- Assignment -
Where does the word "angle" show up in the data? Please find each such line and copy it.

↓

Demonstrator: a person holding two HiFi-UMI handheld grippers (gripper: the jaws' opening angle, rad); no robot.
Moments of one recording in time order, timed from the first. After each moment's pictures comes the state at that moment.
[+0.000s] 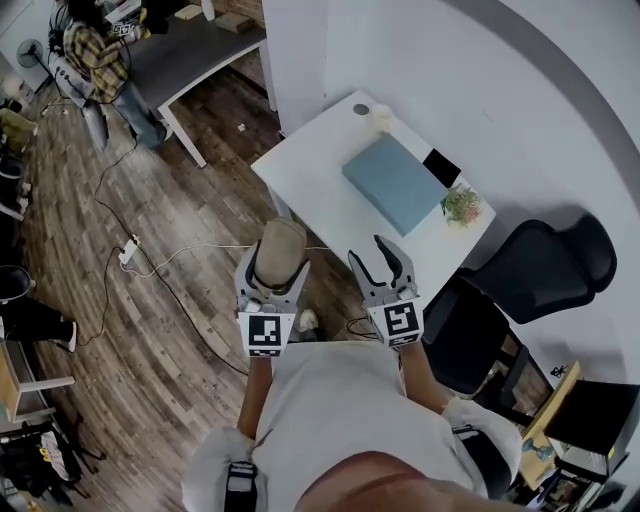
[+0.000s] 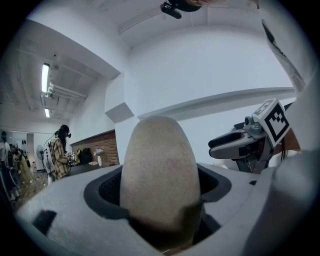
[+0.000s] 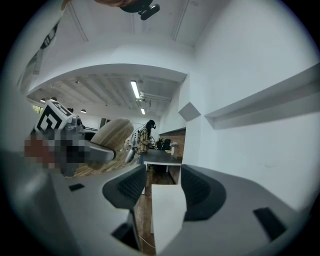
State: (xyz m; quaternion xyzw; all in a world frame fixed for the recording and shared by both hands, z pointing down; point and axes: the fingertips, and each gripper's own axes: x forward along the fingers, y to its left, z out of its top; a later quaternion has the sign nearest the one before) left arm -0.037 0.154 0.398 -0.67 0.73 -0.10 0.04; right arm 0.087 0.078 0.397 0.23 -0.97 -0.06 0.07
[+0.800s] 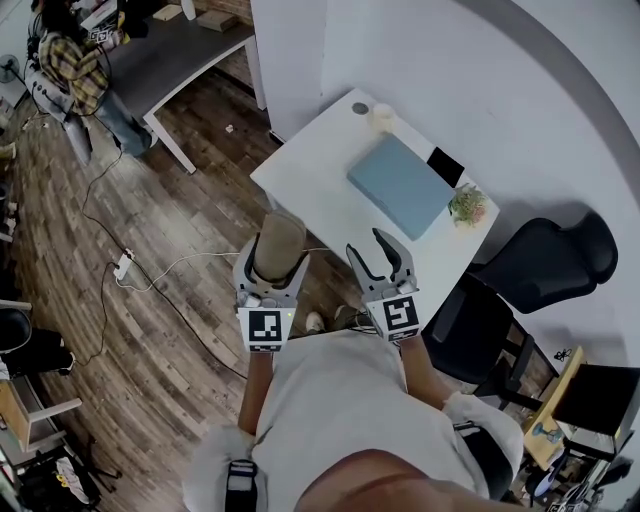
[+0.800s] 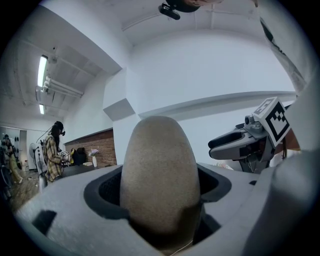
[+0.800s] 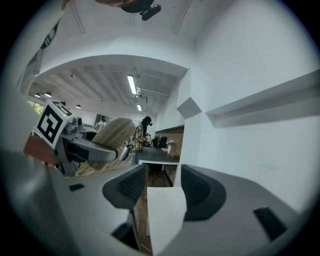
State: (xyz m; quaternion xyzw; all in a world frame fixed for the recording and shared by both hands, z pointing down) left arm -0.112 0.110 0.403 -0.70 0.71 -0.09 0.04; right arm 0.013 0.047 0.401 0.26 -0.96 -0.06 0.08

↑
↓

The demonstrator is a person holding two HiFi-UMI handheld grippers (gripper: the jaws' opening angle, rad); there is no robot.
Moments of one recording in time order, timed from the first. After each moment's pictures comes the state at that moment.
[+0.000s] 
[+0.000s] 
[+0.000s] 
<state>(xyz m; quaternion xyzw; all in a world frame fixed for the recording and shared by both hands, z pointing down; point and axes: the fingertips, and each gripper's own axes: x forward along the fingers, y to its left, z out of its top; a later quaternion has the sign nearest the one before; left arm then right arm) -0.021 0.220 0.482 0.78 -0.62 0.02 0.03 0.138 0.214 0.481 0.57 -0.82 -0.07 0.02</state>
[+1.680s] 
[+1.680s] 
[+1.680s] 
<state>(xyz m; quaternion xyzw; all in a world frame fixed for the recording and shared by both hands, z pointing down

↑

- Answer box -
Demonstrator: a person holding two HiFi-UMI handheld grippers (gripper: the jaws' opening angle, rad); no robot.
The demonstrator is a person holding two HiFi-UMI handheld grippers (gripper: the jaws' opening angle, rad); there is no robot.

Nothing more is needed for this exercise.